India’s Research And Development Conundrum : Historical Approach Analysis
India is far behind in research and development ( R and D ) activities. India’s R and D is just 0.7% of the Gross Domestic Product ( GDP ). USA, Israel, and South Korea, each having R and D more than 3% of their GDP.
Normally most global companies spend 3% on R and D against their sale. It is a global practice. But there are a few exceptions to it like Google, Apple and Samsung which spend more than 15% on R and D against their sales.
In the Indian scenario, there are only a few companies which spend 3% or more on their research activities. Most Indian companies spend on their R and D activities is less than 1% of their sales.
So, how will we explain this niggardness of Indian companies spending on R and D ? Are they have a shortage of funds to spend on R and D?
It has appeared that Indian companies do not have a shortage of funds to finance R and D activities. We can guess the surplus of funds with the companies through their balance sheet. So, we have to find the answer somewhere else. So, what could be the answer?

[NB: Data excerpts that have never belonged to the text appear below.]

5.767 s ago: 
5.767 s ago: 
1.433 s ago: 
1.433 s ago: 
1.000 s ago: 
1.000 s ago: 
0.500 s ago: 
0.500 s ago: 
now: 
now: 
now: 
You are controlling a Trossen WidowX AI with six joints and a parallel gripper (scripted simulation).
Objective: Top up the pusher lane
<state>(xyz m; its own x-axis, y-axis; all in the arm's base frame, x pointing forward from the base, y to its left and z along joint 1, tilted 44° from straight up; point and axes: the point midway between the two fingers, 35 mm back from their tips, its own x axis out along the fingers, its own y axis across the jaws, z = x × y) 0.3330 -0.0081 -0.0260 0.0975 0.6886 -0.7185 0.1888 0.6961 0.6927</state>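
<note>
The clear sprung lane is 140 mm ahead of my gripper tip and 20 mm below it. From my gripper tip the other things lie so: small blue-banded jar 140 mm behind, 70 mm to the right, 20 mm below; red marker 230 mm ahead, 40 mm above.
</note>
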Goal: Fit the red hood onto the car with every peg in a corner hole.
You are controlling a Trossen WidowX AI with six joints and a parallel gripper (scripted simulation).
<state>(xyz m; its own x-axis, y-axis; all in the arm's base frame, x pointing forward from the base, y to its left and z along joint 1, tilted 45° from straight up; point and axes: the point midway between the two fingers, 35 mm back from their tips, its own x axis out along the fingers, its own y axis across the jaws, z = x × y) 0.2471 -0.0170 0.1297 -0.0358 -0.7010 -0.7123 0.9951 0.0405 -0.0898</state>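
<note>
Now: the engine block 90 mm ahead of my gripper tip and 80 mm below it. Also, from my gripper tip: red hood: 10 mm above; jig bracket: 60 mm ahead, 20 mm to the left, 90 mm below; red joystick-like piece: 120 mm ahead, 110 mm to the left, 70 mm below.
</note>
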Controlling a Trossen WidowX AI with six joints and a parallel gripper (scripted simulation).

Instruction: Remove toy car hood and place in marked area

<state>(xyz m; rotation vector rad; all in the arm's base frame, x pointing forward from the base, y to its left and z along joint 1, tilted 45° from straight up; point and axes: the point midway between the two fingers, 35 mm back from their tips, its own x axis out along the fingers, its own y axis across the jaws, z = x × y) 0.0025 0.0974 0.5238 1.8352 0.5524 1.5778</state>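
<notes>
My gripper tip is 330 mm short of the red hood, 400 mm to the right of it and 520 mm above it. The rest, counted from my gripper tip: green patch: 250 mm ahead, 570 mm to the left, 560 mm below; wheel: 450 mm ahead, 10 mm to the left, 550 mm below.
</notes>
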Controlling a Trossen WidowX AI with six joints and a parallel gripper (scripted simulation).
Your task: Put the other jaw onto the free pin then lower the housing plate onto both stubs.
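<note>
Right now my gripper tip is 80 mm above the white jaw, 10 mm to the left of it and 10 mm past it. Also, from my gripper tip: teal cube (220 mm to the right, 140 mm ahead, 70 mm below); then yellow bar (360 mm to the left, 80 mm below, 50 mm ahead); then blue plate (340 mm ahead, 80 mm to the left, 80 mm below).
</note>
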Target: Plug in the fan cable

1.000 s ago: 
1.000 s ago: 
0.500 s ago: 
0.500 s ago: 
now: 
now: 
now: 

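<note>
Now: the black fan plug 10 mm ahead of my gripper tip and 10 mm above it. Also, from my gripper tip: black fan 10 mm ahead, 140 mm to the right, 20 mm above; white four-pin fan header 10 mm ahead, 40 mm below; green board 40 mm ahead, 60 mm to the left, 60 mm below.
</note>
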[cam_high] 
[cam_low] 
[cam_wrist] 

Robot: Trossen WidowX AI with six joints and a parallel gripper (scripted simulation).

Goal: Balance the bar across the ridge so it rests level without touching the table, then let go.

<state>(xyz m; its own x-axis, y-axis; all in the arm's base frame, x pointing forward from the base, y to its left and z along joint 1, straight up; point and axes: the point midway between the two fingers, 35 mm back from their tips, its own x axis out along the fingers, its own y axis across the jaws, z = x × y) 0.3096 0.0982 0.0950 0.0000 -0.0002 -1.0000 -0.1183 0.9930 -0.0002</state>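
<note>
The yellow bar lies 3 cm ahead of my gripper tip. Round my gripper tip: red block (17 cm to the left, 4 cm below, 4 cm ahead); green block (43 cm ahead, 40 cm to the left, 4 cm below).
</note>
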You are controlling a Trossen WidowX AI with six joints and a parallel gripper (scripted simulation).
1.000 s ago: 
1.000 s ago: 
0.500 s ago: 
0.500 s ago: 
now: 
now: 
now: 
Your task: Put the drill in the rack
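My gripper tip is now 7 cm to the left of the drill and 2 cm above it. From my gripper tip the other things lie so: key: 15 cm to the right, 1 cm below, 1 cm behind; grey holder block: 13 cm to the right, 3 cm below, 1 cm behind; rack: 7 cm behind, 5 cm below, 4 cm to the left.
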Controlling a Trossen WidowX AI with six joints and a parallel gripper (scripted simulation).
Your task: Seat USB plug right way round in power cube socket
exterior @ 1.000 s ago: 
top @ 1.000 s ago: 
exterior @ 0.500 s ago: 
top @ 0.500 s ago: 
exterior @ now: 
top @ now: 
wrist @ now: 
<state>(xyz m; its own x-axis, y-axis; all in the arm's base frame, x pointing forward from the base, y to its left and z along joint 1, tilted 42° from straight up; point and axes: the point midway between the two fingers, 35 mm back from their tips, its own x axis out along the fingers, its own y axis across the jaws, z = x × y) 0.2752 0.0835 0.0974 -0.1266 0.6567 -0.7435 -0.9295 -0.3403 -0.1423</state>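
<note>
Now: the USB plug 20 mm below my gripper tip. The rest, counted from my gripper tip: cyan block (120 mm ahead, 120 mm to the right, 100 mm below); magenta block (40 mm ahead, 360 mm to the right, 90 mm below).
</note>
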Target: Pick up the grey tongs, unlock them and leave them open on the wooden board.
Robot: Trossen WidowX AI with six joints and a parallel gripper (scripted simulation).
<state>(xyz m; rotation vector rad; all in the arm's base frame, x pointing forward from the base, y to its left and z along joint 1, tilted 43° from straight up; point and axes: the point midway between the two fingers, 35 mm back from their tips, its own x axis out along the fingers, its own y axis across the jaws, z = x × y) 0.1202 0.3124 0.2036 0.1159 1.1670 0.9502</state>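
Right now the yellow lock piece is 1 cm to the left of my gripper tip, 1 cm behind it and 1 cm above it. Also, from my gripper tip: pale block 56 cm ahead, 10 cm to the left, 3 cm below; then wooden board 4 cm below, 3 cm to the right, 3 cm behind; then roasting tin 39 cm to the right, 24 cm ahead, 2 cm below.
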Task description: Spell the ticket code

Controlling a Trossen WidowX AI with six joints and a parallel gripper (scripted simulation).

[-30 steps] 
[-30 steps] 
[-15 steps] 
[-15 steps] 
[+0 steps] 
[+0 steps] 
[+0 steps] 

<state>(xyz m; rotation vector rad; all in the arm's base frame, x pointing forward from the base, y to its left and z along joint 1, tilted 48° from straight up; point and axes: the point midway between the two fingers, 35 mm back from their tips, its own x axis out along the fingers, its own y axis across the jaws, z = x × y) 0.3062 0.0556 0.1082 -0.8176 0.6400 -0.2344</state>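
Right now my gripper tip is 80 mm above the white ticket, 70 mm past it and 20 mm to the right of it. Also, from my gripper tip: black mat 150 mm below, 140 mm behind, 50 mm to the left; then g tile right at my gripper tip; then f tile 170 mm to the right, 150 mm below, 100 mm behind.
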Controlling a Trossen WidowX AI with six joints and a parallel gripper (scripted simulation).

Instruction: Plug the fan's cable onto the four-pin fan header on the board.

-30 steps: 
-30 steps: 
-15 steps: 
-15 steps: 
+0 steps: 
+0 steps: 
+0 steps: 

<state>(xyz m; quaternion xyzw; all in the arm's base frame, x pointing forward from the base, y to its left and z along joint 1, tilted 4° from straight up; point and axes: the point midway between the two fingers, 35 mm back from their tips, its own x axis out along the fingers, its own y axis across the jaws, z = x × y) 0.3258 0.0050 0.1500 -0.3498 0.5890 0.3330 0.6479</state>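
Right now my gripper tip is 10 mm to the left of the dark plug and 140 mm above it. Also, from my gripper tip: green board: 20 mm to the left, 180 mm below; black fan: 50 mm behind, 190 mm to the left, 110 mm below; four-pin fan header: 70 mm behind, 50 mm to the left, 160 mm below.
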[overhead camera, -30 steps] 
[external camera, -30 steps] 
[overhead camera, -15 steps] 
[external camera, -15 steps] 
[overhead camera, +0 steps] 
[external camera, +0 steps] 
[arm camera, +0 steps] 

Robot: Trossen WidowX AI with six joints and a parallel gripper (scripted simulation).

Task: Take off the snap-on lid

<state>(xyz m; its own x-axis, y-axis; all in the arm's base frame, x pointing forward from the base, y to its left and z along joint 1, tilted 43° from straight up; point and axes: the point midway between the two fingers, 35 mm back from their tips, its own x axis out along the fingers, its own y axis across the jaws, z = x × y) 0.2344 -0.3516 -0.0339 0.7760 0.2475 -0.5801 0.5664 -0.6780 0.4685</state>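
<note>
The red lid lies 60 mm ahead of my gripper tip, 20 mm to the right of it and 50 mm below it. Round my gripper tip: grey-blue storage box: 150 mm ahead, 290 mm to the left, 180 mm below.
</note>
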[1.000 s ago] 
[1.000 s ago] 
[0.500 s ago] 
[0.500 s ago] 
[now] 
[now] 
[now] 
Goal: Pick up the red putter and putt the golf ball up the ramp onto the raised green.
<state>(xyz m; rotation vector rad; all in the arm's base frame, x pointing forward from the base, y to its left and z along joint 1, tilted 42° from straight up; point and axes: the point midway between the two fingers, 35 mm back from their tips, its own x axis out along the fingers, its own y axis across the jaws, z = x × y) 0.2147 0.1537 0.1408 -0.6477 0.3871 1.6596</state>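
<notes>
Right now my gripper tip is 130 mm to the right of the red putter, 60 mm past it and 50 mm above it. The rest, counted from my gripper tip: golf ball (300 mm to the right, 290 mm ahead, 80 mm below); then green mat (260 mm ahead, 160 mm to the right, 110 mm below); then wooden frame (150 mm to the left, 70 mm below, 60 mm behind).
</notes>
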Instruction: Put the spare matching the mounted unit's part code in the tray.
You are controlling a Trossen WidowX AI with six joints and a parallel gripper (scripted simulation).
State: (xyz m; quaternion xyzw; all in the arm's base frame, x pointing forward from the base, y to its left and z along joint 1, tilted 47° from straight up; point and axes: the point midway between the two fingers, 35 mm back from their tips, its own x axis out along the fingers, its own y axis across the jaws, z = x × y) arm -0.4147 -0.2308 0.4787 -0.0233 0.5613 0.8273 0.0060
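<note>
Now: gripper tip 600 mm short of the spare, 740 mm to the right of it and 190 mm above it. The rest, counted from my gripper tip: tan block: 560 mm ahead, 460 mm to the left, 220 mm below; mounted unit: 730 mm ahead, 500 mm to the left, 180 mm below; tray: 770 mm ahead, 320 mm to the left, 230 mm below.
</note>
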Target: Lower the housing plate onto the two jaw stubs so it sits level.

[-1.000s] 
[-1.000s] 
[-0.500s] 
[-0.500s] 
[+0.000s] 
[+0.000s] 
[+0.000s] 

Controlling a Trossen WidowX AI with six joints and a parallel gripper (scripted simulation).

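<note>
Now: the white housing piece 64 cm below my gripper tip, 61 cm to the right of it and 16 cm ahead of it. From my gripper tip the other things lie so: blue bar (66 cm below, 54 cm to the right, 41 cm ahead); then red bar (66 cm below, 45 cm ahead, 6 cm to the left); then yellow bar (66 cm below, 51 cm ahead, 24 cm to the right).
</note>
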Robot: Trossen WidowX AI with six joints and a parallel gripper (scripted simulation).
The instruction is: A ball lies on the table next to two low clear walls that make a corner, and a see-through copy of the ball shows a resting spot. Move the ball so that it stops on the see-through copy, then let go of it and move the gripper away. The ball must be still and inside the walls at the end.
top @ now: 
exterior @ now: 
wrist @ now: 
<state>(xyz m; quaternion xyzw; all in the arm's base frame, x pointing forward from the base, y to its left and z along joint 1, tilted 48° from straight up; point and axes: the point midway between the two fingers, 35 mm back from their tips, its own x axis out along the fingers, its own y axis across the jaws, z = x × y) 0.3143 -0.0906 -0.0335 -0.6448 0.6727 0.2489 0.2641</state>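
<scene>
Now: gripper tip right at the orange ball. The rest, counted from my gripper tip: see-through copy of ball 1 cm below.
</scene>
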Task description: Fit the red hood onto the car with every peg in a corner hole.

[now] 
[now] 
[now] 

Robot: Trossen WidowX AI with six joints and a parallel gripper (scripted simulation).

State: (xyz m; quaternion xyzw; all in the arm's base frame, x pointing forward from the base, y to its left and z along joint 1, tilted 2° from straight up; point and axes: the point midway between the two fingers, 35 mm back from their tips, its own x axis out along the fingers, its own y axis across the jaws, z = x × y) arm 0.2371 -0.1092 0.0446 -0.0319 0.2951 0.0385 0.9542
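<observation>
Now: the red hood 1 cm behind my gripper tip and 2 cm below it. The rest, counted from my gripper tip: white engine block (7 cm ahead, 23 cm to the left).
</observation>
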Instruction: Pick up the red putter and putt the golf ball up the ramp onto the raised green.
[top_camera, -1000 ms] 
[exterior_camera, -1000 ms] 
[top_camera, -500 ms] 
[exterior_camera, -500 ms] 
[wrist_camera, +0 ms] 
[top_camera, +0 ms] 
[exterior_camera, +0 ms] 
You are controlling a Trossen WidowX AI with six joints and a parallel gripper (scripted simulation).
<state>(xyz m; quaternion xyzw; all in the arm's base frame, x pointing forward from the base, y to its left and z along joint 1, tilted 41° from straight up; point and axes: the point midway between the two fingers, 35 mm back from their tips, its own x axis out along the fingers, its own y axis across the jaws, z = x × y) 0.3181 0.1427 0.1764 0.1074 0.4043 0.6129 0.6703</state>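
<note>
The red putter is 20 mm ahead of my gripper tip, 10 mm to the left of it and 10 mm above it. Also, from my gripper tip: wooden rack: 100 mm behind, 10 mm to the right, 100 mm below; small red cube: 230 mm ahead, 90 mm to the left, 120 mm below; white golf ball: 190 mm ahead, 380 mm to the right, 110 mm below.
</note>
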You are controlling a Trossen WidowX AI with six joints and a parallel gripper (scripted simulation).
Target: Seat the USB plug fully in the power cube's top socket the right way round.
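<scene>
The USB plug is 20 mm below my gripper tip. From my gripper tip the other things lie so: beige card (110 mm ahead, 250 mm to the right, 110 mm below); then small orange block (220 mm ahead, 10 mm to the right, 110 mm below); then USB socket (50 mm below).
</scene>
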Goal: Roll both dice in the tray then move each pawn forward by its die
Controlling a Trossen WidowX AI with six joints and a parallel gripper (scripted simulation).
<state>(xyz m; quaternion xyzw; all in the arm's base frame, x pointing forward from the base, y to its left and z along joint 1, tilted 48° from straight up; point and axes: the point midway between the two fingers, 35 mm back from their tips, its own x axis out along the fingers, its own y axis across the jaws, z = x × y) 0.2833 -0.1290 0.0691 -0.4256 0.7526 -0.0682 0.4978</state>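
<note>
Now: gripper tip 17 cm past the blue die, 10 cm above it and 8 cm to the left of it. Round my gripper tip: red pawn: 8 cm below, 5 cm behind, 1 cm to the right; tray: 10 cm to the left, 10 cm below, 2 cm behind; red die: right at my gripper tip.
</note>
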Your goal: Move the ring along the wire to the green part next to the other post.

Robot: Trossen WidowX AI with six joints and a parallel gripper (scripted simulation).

The first reason may be the risks associated with the R and D activities. When a company invest in R and D activities, there is no surety whether that investment will be paid off or not. So, R and D activities are always related to a huge investment loss. As Indian companies are mostly risk aversive, they do not take calls of risky investments of R and D.
The second reason may be that most of the present big businesses listed on the share market were earlier owned by trading people or communities. In trading, there are comparatively fewer risks. So, through generations, these trading people were habitual to avoid the risks. This is also reflected in the present-day generations’ business also.
To conclude, R and D is the issue of mindset and not the shortage of funds.